Zehring W A, Lee J M, Weeks J R, Jokerst R S, Greenleaf A L
Department of Biochemistry, Duke University Medical Center, Durham, NC 27710.
Proc Natl Acad Sci U S A. 1988 Jun;85(11):3698-702. doi: 10.1073/pnas.85.11.3698.

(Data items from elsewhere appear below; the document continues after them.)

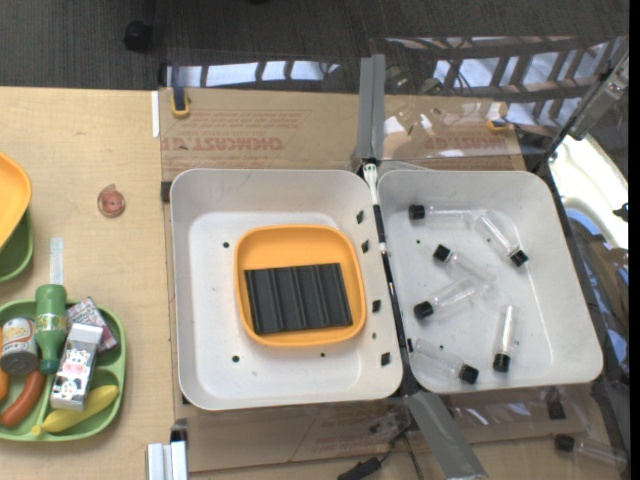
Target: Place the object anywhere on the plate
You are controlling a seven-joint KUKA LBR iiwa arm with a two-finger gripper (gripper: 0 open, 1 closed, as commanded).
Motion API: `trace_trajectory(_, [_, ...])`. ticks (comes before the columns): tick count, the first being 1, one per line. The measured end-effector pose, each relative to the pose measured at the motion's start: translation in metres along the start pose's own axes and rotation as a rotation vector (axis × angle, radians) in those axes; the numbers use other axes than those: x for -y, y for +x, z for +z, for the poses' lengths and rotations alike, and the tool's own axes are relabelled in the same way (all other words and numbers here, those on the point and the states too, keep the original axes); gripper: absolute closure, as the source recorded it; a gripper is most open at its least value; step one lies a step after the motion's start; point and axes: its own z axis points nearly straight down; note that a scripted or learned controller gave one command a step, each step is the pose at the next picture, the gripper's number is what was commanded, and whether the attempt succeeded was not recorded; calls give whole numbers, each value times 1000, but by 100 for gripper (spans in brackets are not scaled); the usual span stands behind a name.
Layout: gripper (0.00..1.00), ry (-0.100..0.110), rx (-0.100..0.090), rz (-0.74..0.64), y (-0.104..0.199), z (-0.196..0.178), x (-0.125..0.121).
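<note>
On bench: left bin (pixel 200 368) bears orange plate (pixel 300 246); right bin (pixel 570 268) scattered clear tubes (pixel 460 293); claw state untellable.

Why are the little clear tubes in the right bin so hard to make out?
In the camera view, the clear plastic tubes with black caps nearly vanish against the glossy white right bin; soft even light casts faint shadows, so mainly caps stand out, unlike the yellow plate.

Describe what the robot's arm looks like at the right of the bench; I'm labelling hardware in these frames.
By the right edge, beyond the shallow white right bin, a slim grey slanted bar runs above a glossy white curved piece. Whether either belongs to the arm is too unclear to tell; no markings or cables can be read on them.
</note>
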Motion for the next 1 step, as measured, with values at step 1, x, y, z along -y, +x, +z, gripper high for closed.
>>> trace_trajectory(1, [0, 0, -2, -251, 21, 17, 22])
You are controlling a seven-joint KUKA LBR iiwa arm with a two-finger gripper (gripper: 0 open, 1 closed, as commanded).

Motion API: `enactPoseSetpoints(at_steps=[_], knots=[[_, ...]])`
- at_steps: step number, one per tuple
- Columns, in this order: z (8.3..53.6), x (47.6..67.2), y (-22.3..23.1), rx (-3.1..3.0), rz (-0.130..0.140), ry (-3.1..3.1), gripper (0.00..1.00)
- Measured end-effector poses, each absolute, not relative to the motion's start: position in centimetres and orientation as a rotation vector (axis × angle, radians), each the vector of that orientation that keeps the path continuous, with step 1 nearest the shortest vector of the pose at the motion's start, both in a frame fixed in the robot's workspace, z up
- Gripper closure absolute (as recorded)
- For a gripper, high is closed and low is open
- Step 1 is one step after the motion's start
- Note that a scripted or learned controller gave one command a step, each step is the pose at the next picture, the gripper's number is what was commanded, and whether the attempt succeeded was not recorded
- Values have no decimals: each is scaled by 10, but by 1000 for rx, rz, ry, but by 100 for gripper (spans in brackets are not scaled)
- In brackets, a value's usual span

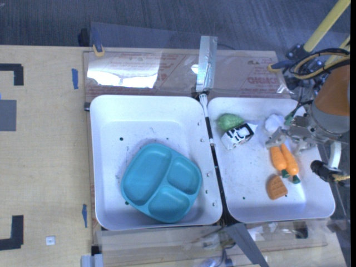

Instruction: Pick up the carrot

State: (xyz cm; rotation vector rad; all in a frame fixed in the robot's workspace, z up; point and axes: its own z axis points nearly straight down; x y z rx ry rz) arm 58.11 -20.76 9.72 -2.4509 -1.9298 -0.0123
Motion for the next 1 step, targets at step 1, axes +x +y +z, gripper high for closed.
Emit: enactPoseSetpoints(at_steps=[1], knots=[[111,582,-214,-2466,-8,-1939,100]])
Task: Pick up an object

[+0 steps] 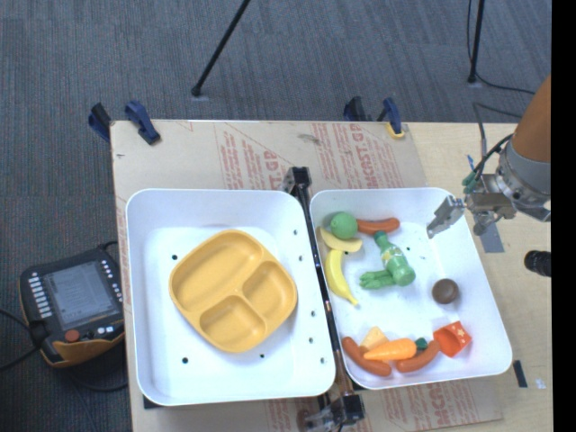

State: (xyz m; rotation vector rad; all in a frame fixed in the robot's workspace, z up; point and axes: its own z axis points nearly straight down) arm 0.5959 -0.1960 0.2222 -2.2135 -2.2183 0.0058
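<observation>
We're looking down on the counter point(252, 156), two white bins side by side. The left bin point(148, 241) carries a yellow divided plate point(232, 289). The right bin point(486, 318) has the toy food: a green ball point(343, 224) at the far left, just beside a sausage point(378, 226), a banana point(337, 273) running along the left wall, a green bottle point(392, 264) in the middle, a brown ball point(445, 290) to the right, and at the near side a carrot point(394, 350), another sausage point(364, 360) and a red pepper piece point(453, 337). The gripper point(459, 212) comes in from the right and hangs over the bin's far right corner, well apart from every toy. We see nothing in it; how wide its fingers stand we cannot tell.
</observation>
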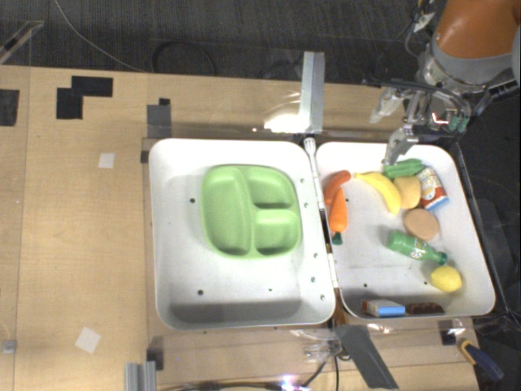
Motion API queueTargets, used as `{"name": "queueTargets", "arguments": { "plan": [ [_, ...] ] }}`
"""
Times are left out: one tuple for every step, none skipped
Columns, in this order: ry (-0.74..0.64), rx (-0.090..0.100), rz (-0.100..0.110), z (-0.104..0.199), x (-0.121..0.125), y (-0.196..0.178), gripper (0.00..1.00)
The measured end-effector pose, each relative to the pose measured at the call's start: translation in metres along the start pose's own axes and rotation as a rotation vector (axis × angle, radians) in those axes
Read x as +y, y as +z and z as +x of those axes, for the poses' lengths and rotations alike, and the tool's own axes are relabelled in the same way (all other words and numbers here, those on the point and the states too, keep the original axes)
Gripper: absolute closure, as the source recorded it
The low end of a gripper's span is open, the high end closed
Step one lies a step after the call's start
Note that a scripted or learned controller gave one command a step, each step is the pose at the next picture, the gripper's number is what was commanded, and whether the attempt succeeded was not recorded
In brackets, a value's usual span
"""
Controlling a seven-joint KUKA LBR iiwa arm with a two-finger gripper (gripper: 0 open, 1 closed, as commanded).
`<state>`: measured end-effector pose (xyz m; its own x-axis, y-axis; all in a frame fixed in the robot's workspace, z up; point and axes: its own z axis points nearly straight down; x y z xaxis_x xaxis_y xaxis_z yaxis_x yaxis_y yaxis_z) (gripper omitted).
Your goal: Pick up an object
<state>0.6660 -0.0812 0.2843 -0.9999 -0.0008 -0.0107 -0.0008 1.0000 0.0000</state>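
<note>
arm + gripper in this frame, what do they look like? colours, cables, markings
The arm shows a rounded orange band above a grey wrist section. Thin cables loop off its left side near the top. Below hangs the gripper, pale grey metal, slim, with small fittings and a green-tinted part beside it. No readable markings.

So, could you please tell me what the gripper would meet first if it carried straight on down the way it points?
Probably the small green plastic toy lying just beneath the gripper, beside the yellow toy banana; depth is unclear.
</note>
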Motion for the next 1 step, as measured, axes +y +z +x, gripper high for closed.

DNA sequence analysis of RpII215, the gene that encodes the Mr215,000 subunit of RNA polymerase II (EC 2.7.7.6) in Drosophila melanogaster, reveals that the 3'-terminal exon includes a region encoding a C-terminal domain composed of 42 repeats of a seven-residue amino acid consensus sequence, Tyr-Ser-Pro-Thr-Ser-Pro-Ser. A hemi- and homozygous lethal P-element insertion into the coding sequence of this domain causes premature translation termination and therefore truncation of the protein, leaving only 20 heptamer repeats. While loss of approximately 50% of the repeat structure in this mutant is a lethal event in vivo, enzyme containing the truncated subunit remains capable of accurate initiation at promoters in vitro. Moreover, treatment of purified intact RNA polymerase II with protease, to remove the entire repeat domain, does not eliminate the enzyme's ability to initiate accurately in vitro. Possible in vivo functions for this unusual protein domain are considered in light of these results.
对果蝇中编码RNA聚合酶II(EC 2.7.7.6)215,000 Mr亚基的基因RpII215进行DNA序列分析,结果显示3'-末端外显子包含一个编码C末端结构域的区域,该结构域由一个七残基氨基酸共有序列Tyr-Ser-Pro-Thr-Ser-Pro-Ser的42个重复序列组成。一个半合子和纯合子致死的P元件插入到该结构域的编码序列中,导致翻译提前终止,从而使蛋白质截短,仅留下20个七聚体重复序列。虽然在该突变体中约50%的重复结构缺失在体内是致死事件,但含有截短亚基的酶在体外仍能够在启动子处准确起始。此外,用蛋白酶处理纯化的完整RNA聚合酶II以去除整个重复结构域,并不会消除该酶在体外准确起始的能力。根据这些结果,我们考虑了这个不寻常蛋白质结构域可能的体内功能。